_Work task_.
This exercise calls for an exact copy of the listing, with no pictures kept.

_Supplied material_.
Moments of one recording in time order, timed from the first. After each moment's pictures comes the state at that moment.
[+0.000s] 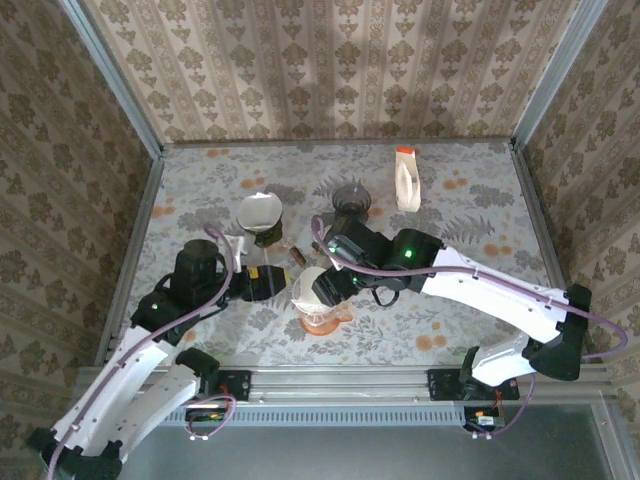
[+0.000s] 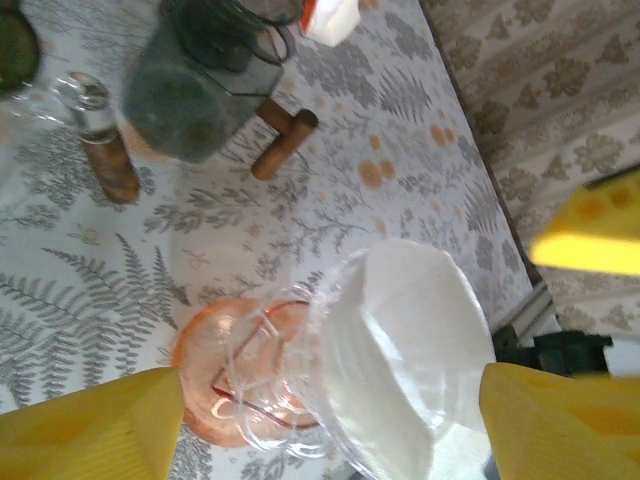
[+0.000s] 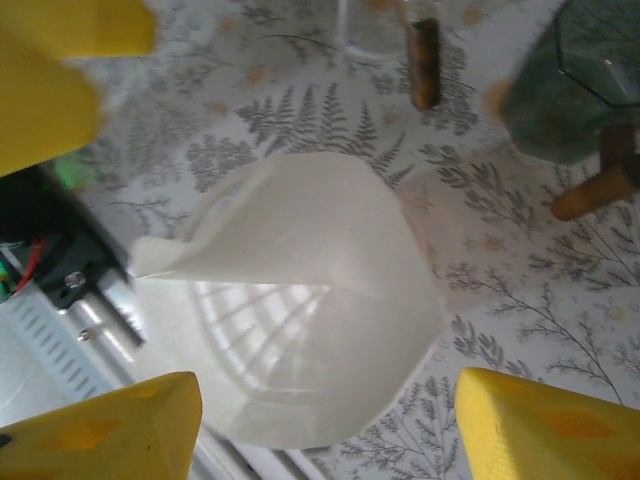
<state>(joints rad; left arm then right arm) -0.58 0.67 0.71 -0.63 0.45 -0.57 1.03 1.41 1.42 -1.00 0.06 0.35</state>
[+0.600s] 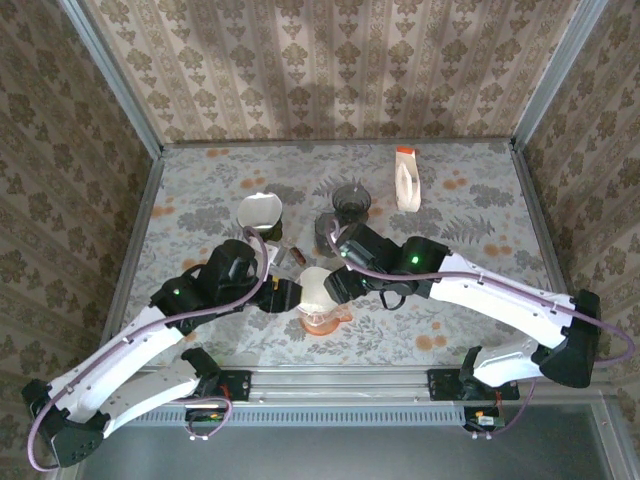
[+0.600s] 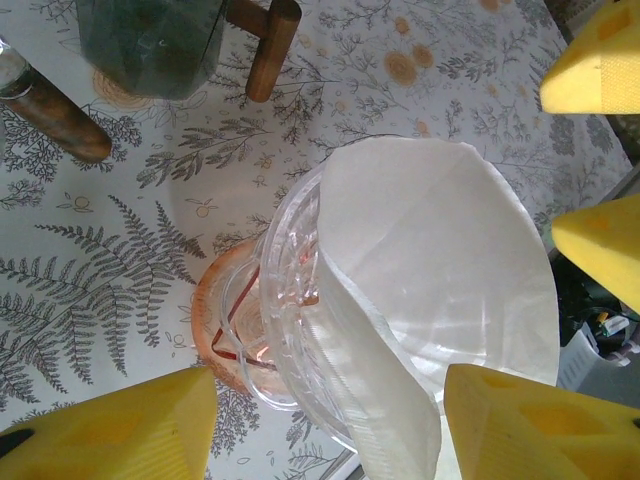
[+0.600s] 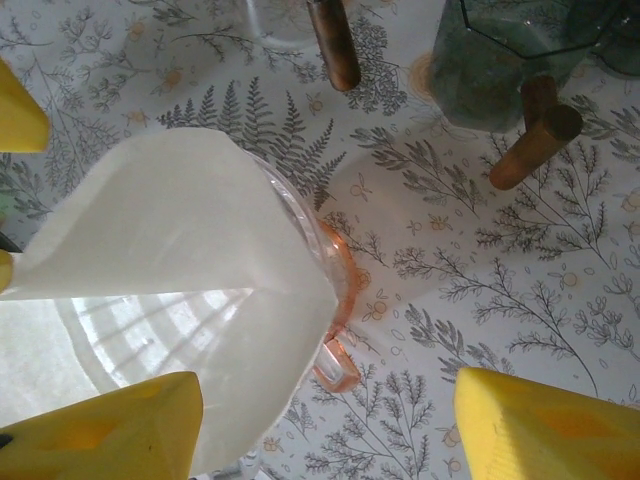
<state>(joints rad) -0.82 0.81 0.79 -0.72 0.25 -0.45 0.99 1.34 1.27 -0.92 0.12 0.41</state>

_Exercise answer_.
Moments of one recording in time order, timed from the first. After each moment's pictures comes the state at that moment.
[+0.000s] 
[+0.000s] 
[+0.000s] 
<state>(joints rad; left arm then right arm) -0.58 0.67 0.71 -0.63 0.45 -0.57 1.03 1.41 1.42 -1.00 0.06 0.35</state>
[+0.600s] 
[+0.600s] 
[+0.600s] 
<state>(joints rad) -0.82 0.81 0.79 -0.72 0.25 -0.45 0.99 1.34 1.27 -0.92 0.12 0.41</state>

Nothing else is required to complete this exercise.